Катя смотрит на меня затравленным взглядом, которого я раньше не замечала.
– Если мой папаша об этом узнает, убьёт меня, а не его.
– Ты никому не рассказывала?
Она отрицательно качает головой, вытирая слёзы, как беззащитный ребёнок, и я понимаю, как мне повезло, потому что мои близкие не осудили, не обвинили и не предали анафеме. Не думая, я поддалась желанию и неуклюже обняла её, желая разделить вместе с ней её боль и свой страх. Сначала мне показалось, что Катя оттолкнёт меня, её мышцы задеревенели, она будто сжалась вся в комок, а потом расслабилась и уже не сдерживала слёз, пока не выплакала часть своих переживаний. Я понимала, как важно ей было с кем-то поделиться, прекратить держать всё это в себе, и постепенно слёзы угасли, а девушка начала успокаиваться. Но нам обеим станет лучше только после того, как виновный понесёт наказание.
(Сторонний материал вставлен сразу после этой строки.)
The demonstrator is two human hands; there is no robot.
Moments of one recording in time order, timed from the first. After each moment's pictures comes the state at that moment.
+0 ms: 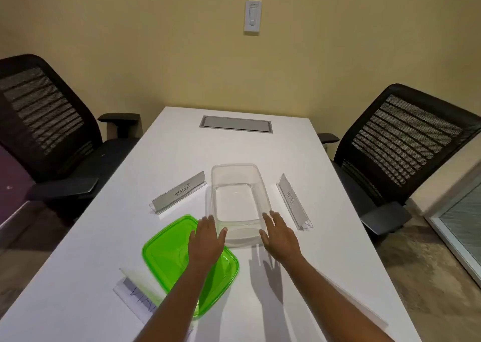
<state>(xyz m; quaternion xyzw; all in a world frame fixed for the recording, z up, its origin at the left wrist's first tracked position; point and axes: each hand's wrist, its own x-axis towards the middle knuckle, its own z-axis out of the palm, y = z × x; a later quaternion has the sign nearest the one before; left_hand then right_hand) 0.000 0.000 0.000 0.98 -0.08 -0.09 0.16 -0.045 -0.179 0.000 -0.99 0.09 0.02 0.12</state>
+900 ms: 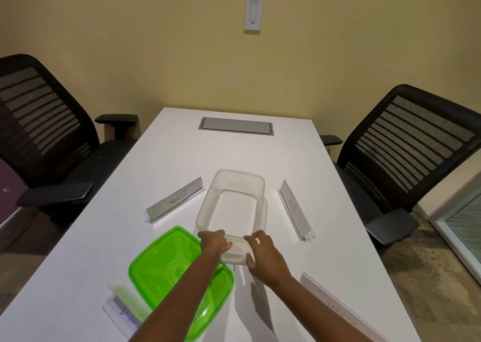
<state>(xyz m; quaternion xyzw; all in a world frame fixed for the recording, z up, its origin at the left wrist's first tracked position) 0.047 -0.044 -0.006 0.60 0.28 -0.22 0.71 -0.039 -0.156 -0.006 -0.98 0.03 0.03 0.17</state>
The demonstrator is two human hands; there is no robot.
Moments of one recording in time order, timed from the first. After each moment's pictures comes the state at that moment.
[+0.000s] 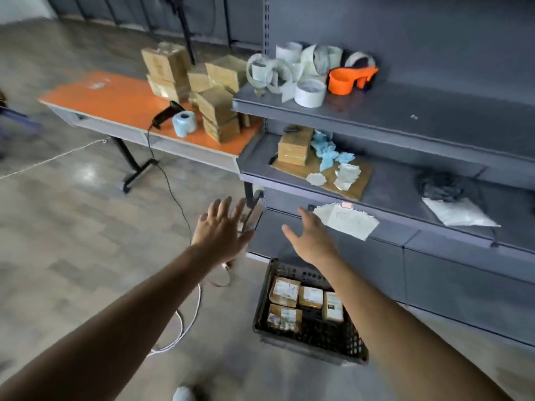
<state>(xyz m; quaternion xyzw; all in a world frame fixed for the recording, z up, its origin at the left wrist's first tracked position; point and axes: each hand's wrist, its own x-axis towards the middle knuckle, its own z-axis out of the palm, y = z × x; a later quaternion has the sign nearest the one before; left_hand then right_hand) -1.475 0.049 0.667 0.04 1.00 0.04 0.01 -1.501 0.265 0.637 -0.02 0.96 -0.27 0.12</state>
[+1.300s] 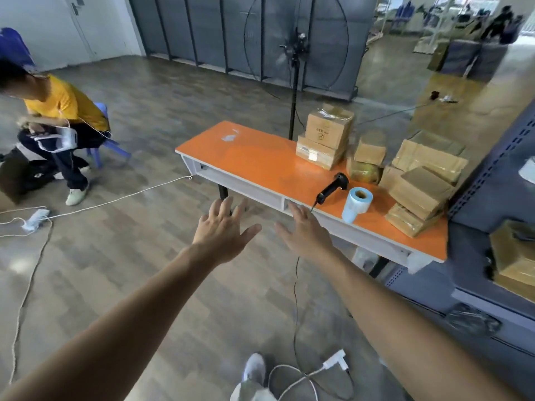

Когда мы неловко отстранились, обе не могли смотреть друг на друга, правда, Катя перед уходом всё же буркнула, что это не мир, а мы не подруги, но с того дня наши отношения изменились навсегда.
***
С момента аварии прошло шесть месяцев, в течение которых я испытывала адские муки ради того, чтобы вновь встать в строй, но без полноценных тренировок ещё не ясно, на что способно моё тело. И всё же я не позволяла себе мыслей о том, что функциональность не вернётся или будет ограничена. В плохие дни, когда боль одолевала, я сидела сложив ноги по-восточному, представляя, как поднимаюсь на пьедестал, не видела травм, не видела препятствий, но отчётливо видела, как мне на шею надевают золотую медаль. И каждый раз, когда боль была нестерпимой, когда хотелось всё бросить, я визуализировала себе этот момент и ради него готова была пойти на всё.